Marie Vanier la regarda.

— Veinarde !

La surveillante entra, tapant dans ses mains.

— Allons, mes enfants !

Le second coup de cloche carillonnait. Dans le réfectoire, le dîner avait lieu en silence, bonne cuisine, gentil service. Au dessert, les voix déchaînées firent le même bruit que les oiseaux du parc. Puis, étant montées en ordre, les élèves, en haut, furent, pendant trois quarts d’heure, les unes écrire leurs lettres dans une salle spéciale, les autres lire des livres choisis dans la bibliothèque de la maison. Plusieurs, réunies autour d’un harmonium, commencèrent à répéter des chœurs, dans une sorte de grand hall voûté sur les murs duquel étaient accrochés divers instruments de musique.

Sous la conduite de Mlle Dufauré, la petite Arnaud fut de celles-là.

Que la voix de maman eût été belle, dans ce hall ! C’était le première fois que, de toute cette journée, elle songeait à sa mère.

Elle n’eut pas le temps d’en être surprise. Avait-on le temps de penser, dans cette maison regorgeante de monde et de nouveautés ?

— Chantez avec nous !… disaient les fillettes »

Cela dura jusqu’à la cloche.

Dans les chambres à trois lits, éclairées à l’électricité (les portes restées ouvertes tandis qu’une surveillante allait et venait dans le couloir), les enfants se déshabillaient vivement et en silence.

L’électricité s’éteignit d’elle-même. Le couloir restait faiblement éclairé. Pendant une demi-heure encore, la surveillante irait et viendrait.

Glissée dans les draps frais, Élysée répondit au bonsoir laconique de ses deux compagnes. Et, quand elle eut bien calé sa petite tête, elle essaya de ramasser ses impressions.

Elle regrettait sa chambre désordonnée de Paris, son Alfred de Musset clandestinement lu, sa liberté, sa lamentable liberté.

Cependant, à travers le silence rétabli de la pension qui s’endormait, la nuit trépidante de grillons reprenait sa place formidable. Longtemps, la petite fille écouta cela. Le souvenir de Mlle Levieux, en même temps, lui serrait le cœur, mélange de bonheur et de déception.
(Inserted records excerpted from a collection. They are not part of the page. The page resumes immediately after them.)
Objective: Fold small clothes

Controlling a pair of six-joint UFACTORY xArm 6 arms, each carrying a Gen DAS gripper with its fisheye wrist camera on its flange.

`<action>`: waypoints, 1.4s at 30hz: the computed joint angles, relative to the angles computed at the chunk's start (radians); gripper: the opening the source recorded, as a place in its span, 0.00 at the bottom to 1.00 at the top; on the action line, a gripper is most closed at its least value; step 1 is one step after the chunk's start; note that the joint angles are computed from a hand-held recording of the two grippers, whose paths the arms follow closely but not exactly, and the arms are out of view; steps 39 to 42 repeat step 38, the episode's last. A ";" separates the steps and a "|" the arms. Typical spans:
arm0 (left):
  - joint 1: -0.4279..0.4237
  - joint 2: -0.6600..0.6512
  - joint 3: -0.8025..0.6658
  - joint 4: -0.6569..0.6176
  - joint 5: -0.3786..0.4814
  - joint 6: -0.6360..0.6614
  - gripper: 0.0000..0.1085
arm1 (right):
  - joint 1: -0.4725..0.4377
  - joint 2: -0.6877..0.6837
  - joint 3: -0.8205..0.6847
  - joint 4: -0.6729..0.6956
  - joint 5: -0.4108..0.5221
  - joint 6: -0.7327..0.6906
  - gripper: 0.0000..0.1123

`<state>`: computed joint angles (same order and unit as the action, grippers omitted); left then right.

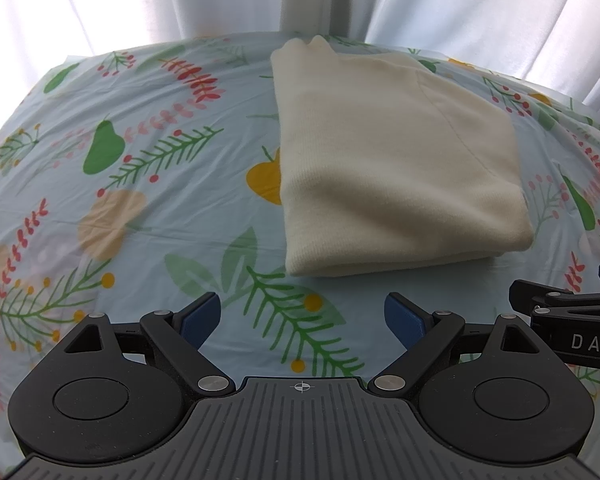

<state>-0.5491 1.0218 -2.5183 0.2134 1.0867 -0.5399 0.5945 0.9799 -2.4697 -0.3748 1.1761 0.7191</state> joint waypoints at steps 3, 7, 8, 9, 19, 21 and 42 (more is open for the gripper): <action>0.000 0.005 -0.008 -0.001 0.003 0.002 0.86 | 0.001 0.003 -0.005 0.000 0.003 0.001 0.88; 0.001 0.017 -0.027 -0.003 0.010 0.007 0.86 | 0.002 0.003 -0.006 -0.001 0.004 0.001 0.88; 0.002 0.024 -0.038 -0.002 0.015 0.009 0.86 | 0.001 0.006 -0.011 -0.001 0.006 -0.001 0.88; 0.002 0.027 -0.042 -0.003 0.015 0.010 0.86 | 0.002 0.010 -0.018 -0.003 0.009 -0.002 0.88; 0.003 -0.021 0.053 0.042 -0.053 -0.010 0.86 | 0.001 0.037 -0.062 -0.002 0.029 -0.016 0.88; 0.003 -0.021 0.054 0.043 -0.054 -0.005 0.86 | 0.001 0.038 -0.063 -0.002 0.030 -0.015 0.88; 0.001 -0.020 0.045 0.011 -0.033 0.030 0.86 | 0.002 0.008 -0.012 -0.014 0.007 0.004 0.88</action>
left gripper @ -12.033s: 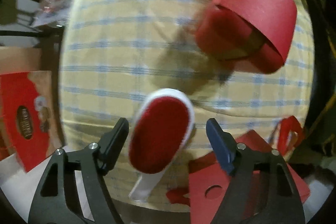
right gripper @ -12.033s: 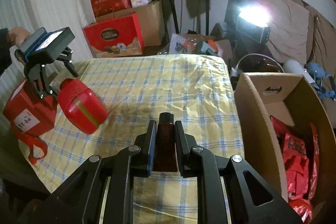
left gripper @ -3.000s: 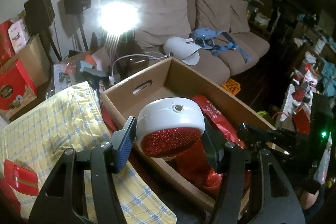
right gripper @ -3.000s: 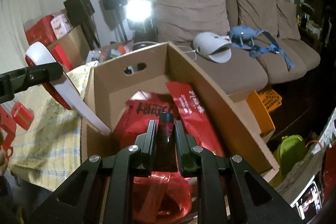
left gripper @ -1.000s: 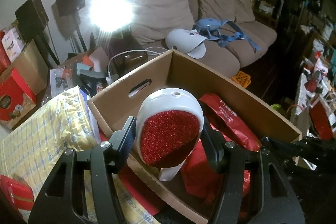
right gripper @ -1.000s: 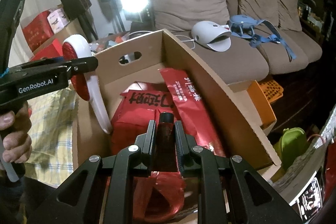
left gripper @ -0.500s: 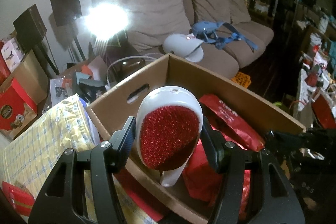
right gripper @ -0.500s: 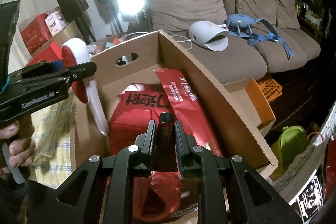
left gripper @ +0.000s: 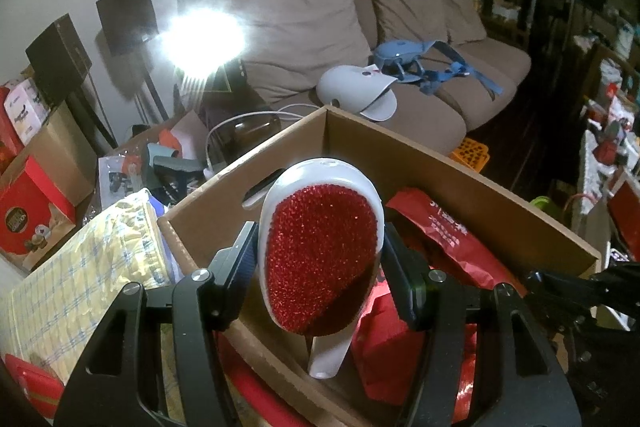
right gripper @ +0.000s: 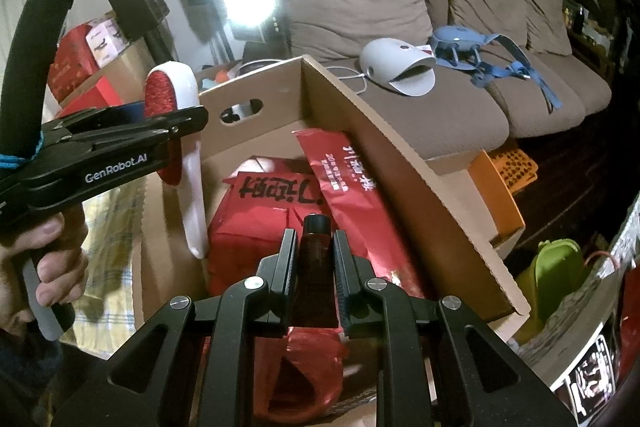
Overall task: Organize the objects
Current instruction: 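Lower the lint brush into the box with the left tool while the right tool lowers the tube, then open the left tool and release the lint brush onto the red bags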
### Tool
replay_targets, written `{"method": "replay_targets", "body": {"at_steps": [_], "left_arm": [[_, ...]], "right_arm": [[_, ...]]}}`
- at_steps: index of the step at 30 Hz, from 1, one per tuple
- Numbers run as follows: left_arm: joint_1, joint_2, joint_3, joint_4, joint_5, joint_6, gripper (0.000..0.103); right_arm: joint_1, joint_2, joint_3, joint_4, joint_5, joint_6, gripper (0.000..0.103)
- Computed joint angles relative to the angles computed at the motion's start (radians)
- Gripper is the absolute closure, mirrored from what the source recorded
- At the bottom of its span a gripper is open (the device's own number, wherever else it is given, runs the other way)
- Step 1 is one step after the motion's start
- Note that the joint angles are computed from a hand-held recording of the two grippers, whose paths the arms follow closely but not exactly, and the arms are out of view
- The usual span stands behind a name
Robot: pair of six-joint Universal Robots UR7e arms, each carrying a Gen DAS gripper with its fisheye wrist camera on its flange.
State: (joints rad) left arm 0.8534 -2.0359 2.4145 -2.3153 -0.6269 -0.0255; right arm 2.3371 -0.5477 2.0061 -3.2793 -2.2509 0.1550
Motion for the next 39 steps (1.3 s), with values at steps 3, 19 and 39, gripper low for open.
{"method": "replay_targets", "body": {"at_steps": [3,19,39], "left_arm": [[0.015,0.022,-0.004,-0.018,-0.015,0.006,0.047],[0.104,0.101,-0.024,-0.082,-0.053,0.027,0.047],[0.141,0.178,-0.058,-0.145,-0.055,0.024,0.046]], "right_arm": [[-0.005,-0.003,0.002,0.010,-0.001,0.006,0.087],[-0.038,-0.022,0.022,0.068,0.001,0.045,0.087],[-0.097,-0.048,0.048,0.154,0.106,0.117,0.087]]}}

Elle se souvint brusquement : « Veinarde », avait dit Marie Vanier, et avec quel accent ! Élysée n’était donc pas seule à subir le charme. Fallait-il s’attrister de cette constatation ? Mlle Levieux avait si bien semblé la considérer comme une petite fille à part ! Était-elle donc la même pour tout le cours moyen et pour tous les autres cours encore ?

— Et dire qu’on lui mettra sa robe de religieuse quand elle mourra !

« Quand elle mourra ! » reprirent les grillons du dehors, « quand elle mourra, mourra, mourra… »

Élysée ne s’était pas aperçue qu’elle avait fermé les yeux.

« Quand elle mourra !… Mourra !… Mourra ! »

Elle ne s’aperçut pas non plus qu’elle s’endormait profondément.